→ **Exercise requirements**
From the line with "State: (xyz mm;" through the line with "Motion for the", repeat the entries verbatim, both end lines included, and add nothing.

→ **Available data**
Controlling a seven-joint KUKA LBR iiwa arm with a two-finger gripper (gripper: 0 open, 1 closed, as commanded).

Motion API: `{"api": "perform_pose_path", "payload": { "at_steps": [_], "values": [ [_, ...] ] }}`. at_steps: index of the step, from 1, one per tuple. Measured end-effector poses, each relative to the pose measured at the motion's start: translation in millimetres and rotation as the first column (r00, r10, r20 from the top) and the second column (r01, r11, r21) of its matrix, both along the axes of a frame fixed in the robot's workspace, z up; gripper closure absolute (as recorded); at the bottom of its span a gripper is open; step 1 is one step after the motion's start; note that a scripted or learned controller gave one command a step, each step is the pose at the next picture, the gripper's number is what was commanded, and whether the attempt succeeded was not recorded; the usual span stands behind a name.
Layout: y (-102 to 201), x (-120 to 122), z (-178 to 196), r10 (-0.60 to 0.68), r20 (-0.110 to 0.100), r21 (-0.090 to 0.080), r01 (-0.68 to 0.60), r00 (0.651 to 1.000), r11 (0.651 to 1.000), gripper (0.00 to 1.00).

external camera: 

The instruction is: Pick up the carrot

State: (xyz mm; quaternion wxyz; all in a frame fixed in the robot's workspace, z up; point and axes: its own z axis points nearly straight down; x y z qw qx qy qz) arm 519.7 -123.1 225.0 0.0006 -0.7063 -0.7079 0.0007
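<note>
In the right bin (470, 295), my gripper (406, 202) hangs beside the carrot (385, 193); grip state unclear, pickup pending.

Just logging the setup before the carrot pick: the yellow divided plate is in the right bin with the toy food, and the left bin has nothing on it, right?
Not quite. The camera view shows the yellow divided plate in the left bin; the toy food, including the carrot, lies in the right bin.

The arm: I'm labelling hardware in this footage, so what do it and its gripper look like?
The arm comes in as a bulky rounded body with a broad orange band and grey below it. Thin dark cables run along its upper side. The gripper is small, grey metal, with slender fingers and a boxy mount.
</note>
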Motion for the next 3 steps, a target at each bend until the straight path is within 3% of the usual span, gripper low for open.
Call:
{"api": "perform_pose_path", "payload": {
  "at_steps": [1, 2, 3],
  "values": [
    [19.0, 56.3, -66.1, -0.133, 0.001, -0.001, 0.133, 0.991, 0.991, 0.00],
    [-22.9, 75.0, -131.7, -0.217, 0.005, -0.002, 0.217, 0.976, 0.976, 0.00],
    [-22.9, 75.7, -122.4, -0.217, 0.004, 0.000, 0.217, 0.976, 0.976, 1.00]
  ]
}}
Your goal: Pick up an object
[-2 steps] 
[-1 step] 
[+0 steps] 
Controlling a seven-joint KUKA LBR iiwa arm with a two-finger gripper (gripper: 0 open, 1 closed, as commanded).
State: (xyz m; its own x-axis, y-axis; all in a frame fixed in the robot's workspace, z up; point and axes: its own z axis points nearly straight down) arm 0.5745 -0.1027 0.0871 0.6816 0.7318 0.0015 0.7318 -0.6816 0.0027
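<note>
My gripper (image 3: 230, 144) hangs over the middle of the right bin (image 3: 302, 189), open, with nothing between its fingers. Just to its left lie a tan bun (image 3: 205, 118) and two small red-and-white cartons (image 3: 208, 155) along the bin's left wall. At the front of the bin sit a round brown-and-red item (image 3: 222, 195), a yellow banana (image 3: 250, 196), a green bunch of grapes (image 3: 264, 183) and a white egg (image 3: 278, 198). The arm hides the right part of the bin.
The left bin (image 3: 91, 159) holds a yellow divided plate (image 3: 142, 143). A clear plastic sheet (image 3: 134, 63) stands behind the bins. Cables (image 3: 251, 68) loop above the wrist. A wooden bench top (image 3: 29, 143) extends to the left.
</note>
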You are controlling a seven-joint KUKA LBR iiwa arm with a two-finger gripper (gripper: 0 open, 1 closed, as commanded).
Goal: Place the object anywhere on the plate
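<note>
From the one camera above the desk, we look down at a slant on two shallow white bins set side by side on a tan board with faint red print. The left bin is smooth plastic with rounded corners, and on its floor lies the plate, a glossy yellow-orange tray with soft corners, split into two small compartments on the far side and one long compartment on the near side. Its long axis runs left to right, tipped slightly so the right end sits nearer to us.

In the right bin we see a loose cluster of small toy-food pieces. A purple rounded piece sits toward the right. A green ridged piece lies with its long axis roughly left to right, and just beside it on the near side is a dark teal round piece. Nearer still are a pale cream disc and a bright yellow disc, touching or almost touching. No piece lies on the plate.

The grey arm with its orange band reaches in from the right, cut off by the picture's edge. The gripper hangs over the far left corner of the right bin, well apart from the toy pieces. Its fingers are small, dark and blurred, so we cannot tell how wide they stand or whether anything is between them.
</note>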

→ **Response for this exercise**
State: (xyz mm; quaternion wxyz; all in a frame fixed in the robot's workspace, z up; point and axes: its own z axis points nearly straight down; x y z qw qx qy qz) arm 519.7 -123.1 225.0 0.0006 -0.7063 -0.7079 0.0007
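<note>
In the right bin (470, 295), my gripper (406, 202) hangs beside the carrot (385, 193); grip state unclear, pickup pending.

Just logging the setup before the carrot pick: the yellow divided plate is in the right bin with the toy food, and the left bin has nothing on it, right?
Not quite. The camera view shows the yellow divided plate in the left bin; the toy food, including the carrot, lies in the right bin.

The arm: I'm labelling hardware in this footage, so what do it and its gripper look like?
The arm comes in as a bulky rounded body with a broad orange band and grey below it. Thin dark cables run along its upper side. The gripper is small, grey metal, with slender fingers and a boxy mount.
</note>
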Motion for the next 3 steps, a target at each bend until the straight path is within 3% of the usual span, gripper low for open.

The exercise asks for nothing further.